How do we account for sea level rise?
When calculating return periods it is assumed that the probability of the event occurring does not vary over time and is independent of past events. However, sea level rise influences estimates by increasing the height of mean sea level, which makes an ‘extreme’ sea level (by present standards) a more frequent occurrence in the future (i.e. lowering the return period).
It is for this reason that the long-term trend in mean sea level observed over the 20th century and early part of the 21st century is removed from sea level observations prior to undertaking extreme value analyses. The Environment Agency return periods are relative to a baseline level, which corresponds to the average sea level for the year 2008. At locations that have undergone a rise in mean sea level over the duration of the record, sea levels before 2008 would have a higher return period, and lower return period thereafter.
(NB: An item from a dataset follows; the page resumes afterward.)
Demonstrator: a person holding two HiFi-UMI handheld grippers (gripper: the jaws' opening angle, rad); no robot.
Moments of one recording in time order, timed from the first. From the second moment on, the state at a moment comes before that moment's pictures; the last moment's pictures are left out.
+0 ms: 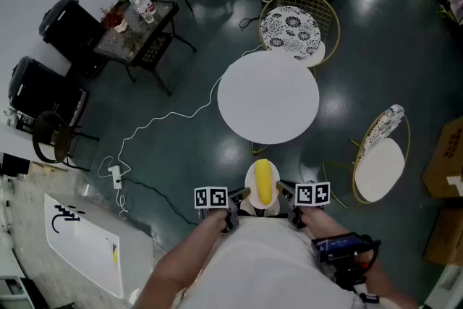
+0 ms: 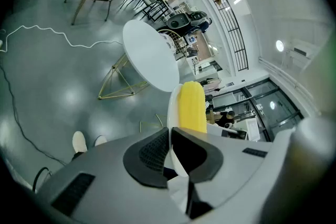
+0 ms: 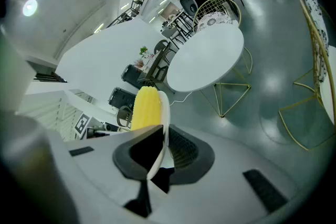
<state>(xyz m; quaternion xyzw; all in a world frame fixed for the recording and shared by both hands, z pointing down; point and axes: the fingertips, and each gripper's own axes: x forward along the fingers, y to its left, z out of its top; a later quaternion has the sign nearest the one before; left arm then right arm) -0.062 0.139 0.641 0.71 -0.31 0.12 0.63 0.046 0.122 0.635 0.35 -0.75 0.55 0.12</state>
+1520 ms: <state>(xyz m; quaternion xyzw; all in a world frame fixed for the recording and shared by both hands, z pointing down) -0.155 0.288 0.591 0.70 -0.32 0.03 0.64 -0.049 0.258 0.569 0.34 -0.78 0.52 0.09</state>
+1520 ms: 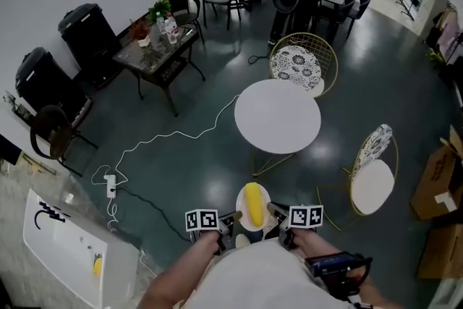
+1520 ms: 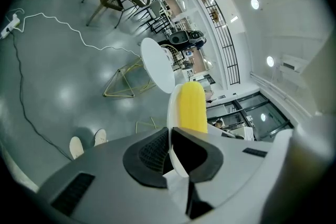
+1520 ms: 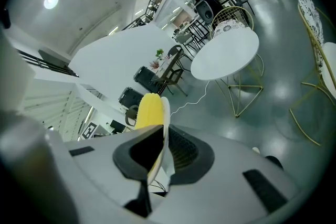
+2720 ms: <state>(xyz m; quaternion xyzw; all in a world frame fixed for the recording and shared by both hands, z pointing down) -0.146 0.301 0.600 0.70 -0.31 0.08 0.65 -0.038 0.277 0.581 0.35 -0.76 0.55 0.06</state>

When designing a flood defence it is therefore important that projections of mean sea level rise are factored into the calculations.
How and why do we use return periods in SurgeWatch?
On the SurgeWatch website we use the information provided by the Environment Agency commissioned study (which as we mentioned earlier is based on what is presently regarded as the best available statistical techniques and data) to assign return periods to the high sea levels recorded during each of the events we have identified. We stress again that these return periods are only estimates and have uncertainties associated with them. As new estimates become available in the future, we will update the values listed on the site.
Sea level height (relative to a datum) varies considerably around the UK due to differences in mean tidal range. For example, high water at Avonmouth in the Bristol Channel can reach over 13 mCD, while high water at Bournemouth will be closer to 2 mCD. Because of this large difference, we do not use maximum sea level heights in SurgeWatch but instead use return periods so that we can directly compare the sea level from different sites during the same event, and for a series of historical events.
We stress also that at present SurgeWatch only lists the heights and return periods of ‘still’ water levels, as recorded by tide gauges. Still water level is the average sea level at any instance due to the combination of mean sea level, tides and storm surges, but excluding the local variation due to waves and wave setup. Waves and wave setup are very important factors for coastal flooding. Return periods for wave heights can be estimated using similar methods and it is possible to calculate the joint probability of still water level and wave heights of a certain magnitude. In the context of any coastal flood event, waves may generate a very different ‘event’ return period if included within an extremes analysis – as demonstrated in this paper. Furthermore, multiple variables (e.g. sea level, waves, river levels, and the duration of each variable) can be combined to define extreme events – as discussed in this paper). Unfortunately, wave records are much shorter than tide gauge records, and this is the main reason we do not yet report wave data (significant wave height, wave period etc.) in SurgeWatch. However, in the future we do plan on extending our analysis to include information about waves during the events we have identified.